--- START ---

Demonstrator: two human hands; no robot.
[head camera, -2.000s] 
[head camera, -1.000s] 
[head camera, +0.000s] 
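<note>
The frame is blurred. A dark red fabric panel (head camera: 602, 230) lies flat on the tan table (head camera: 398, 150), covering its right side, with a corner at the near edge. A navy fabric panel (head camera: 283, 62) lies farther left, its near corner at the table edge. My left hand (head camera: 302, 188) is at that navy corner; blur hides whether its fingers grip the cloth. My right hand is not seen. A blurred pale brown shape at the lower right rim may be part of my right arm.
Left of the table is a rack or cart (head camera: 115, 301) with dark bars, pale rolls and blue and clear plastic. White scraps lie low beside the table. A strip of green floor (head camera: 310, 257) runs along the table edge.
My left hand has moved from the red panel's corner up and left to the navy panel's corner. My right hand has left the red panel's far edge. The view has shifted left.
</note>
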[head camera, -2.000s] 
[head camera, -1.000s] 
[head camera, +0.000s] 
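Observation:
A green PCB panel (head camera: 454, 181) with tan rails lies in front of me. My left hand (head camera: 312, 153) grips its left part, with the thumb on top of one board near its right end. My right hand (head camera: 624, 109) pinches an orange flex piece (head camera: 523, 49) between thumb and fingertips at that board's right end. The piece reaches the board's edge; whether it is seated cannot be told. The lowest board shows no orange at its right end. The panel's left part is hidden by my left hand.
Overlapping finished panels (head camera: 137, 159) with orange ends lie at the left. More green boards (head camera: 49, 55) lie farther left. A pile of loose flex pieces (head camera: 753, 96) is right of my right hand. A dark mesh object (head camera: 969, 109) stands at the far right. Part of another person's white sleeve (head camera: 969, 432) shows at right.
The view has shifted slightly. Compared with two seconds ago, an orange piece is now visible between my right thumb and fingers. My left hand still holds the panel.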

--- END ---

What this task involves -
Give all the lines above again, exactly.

Written solution -
Demonstrator: two human hands; no robot.
[head camera, -2.000s] 
[head camera, -1.000s] 
[head camera, +0.000s] 
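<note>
The frame is blurred. A dark red fabric panel (head camera: 602, 230) lies flat on the tan table (head camera: 398, 150), covering its right side, with a corner at the near edge. A navy fabric panel (head camera: 283, 62) lies farther left, its near corner at the table edge. My left hand (head camera: 302, 188) is at that navy corner; blur hides whether its fingers grip the cloth. My right hand is not seen. A blurred pale brown shape at the lower right rim may be part of my right arm.
Left of the table is a rack or cart (head camera: 115, 301) with dark bars, pale rolls and blue and clear plastic. White scraps lie low beside the table. A strip of green floor (head camera: 310, 257) runs along the table edge.
My left hand has moved from the red panel's corner up and left to the navy panel's corner. My right hand has left the red panel's far edge. The view has shifted left.
</note>
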[head camera, -2.000s] 
[head camera, -1.000s] 
[head camera, +0.000s] 
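Observation:
A green PCB panel (head camera: 454, 181) with tan rails lies in front of me. My left hand (head camera: 312, 153) grips its left part, with the thumb on top of one board near its right end. My right hand (head camera: 624, 109) pinches an orange flex piece (head camera: 523, 49) between thumb and fingertips at that board's right end. The piece reaches the board's edge; whether it is seated cannot be told. The lowest board shows no orange at its right end. The panel's left part is hidden by my left hand.
Overlapping finished panels (head camera: 137, 159) with orange ends lie at the left. More green boards (head camera: 49, 55) lie farther left. A pile of loose flex pieces (head camera: 753, 96) is right of my right hand. A dark mesh object (head camera: 969, 109) stands at the far right. Part of another person's white sleeve (head camera: 969, 432) shows at right.
The view has shifted slightly. Compared with two seconds ago, an orange piece is now visible between my right thumb and fingers. My left hand still holds the panel.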

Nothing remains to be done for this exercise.